[Recorded data]:

-*-

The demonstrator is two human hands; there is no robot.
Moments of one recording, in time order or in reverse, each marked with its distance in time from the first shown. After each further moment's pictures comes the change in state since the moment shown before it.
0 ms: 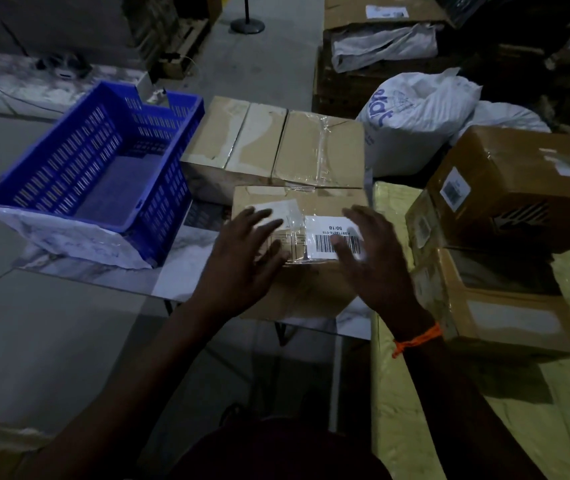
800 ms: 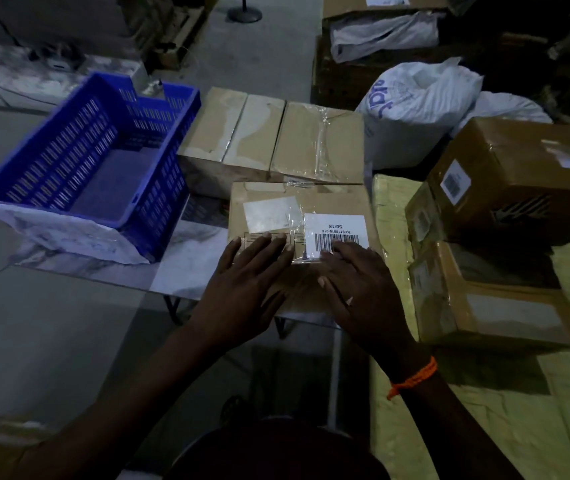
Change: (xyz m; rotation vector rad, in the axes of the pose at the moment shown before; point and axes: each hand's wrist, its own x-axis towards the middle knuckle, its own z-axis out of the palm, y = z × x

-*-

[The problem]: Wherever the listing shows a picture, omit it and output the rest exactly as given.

[Reply]:
The demonstrator is two human hands; there is no robot.
Moments of one recording, in time order or in reverse, each marked with its distance in time from the first shown. After each further moment's pictures comes the change in state since the moment shown before it.
0 ms: 
800 ms: 
Change: (xyz m; rotation vector rad, in the axes of the pose at the moment shown before; point and axes: each hand's wrist, its own x-axis towards the middle knuckle, its own z-axis out of the palm, y = z × x

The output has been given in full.